It sounds like the recipe for an elixir from some kind of medieval fantasy novel: to cure your illness, draw blood from a dragon — but it's not far from reality.
Scientists from George Mason University have discovered that blood from the world's largest lizard, the Komodo dragon, contains protein fragments that seem to have antimicrobial properties capable of slaying some of the worst infections on Earth. The team hopes to develop new drugs based on these proteins that can counter the scourge of antibiotic resistance, reports Science Alert.
A bite from a Komodo dragon is not necessarily venomous, but it can still be deadly due to the noxious mix of dangerous bacteria known to inhabit its mouth. These bacteria help dragons to take down larger prey that they can't subdue with strength alone, but it's been a mystery as to how the lizards are able to avoid infection from these bacteria themselves.
The key, it turns out, has to do with protein fragments known as cationic antimicrobial peptides (CAMPs) that George Mason researchers found in the dragons' blood. CAMPs of some variety are found in most living things; they work as an essential part of our innate immune system.

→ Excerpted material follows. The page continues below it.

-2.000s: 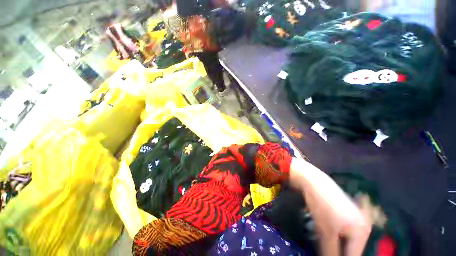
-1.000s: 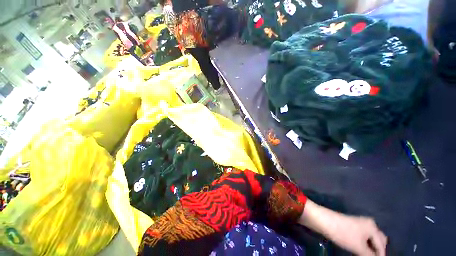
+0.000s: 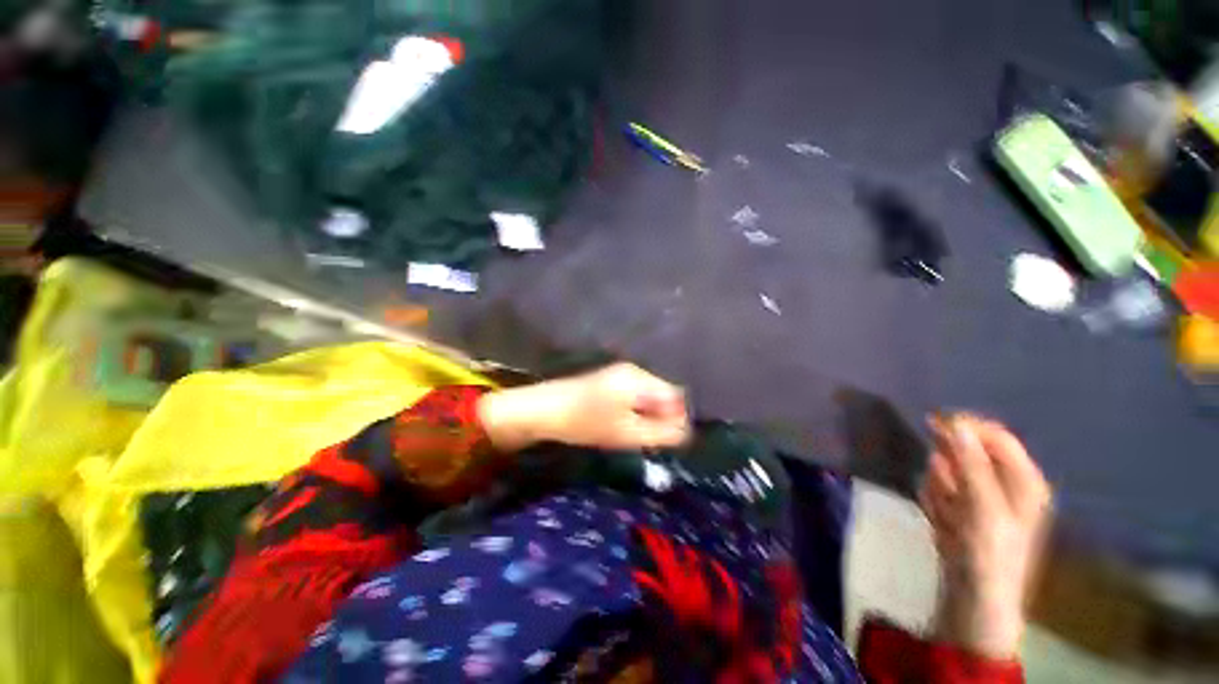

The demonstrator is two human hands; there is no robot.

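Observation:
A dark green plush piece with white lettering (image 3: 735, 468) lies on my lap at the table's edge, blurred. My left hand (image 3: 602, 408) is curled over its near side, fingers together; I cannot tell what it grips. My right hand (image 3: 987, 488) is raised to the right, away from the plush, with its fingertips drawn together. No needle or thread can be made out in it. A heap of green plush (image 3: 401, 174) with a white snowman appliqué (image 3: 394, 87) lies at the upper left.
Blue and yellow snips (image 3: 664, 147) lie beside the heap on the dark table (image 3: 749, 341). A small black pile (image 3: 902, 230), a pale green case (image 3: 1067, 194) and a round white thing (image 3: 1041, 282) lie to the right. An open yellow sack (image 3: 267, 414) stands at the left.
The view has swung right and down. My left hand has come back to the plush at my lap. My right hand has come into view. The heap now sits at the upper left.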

"It's that part of your immune system that keeps you alive in the two or three weeks before you can make antibodies to a bacterial infection," explained biochemist Monique van Hoek. "It's part of your generalized immune response to the world."
The CAMPs found in Komodo dragon blood were particularly extraordinary, though. Of the 48 that were identified, 47 of them were derived from histone proteins, which are known to have antimicrobial properties. The team then selected eight of these 47 CAMPs for testing against two of the nastiest kinds of superbugs out there: Pseudomonas aeruginosa, and Staphylococcus aureus (or MRSA). Incredibly, seven of the tested peptides killed both forms of antibiotic resistant bacteria.

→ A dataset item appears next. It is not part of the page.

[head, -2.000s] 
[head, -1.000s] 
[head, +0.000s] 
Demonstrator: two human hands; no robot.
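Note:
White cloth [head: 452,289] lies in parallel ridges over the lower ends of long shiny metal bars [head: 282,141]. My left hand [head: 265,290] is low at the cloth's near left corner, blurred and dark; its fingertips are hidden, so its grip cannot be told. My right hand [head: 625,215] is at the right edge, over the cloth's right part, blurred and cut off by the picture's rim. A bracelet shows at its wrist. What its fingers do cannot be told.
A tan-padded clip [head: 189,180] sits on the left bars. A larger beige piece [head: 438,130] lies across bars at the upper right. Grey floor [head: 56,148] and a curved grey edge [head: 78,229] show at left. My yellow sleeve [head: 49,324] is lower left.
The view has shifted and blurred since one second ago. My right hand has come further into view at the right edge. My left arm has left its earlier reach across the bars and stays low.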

How CAMPs are so effective against such robust forms of infection is still poorly understood, but future studies are on the way.
"Future efforts will focus on determining whether peptides are constitutively produced or the result of pathogen detection, as well as whether this phenomenon is limited to Komodo dragons or if it occurs in other species, including humans," the team wrote in their paper, published in the Journal of Proteome Research.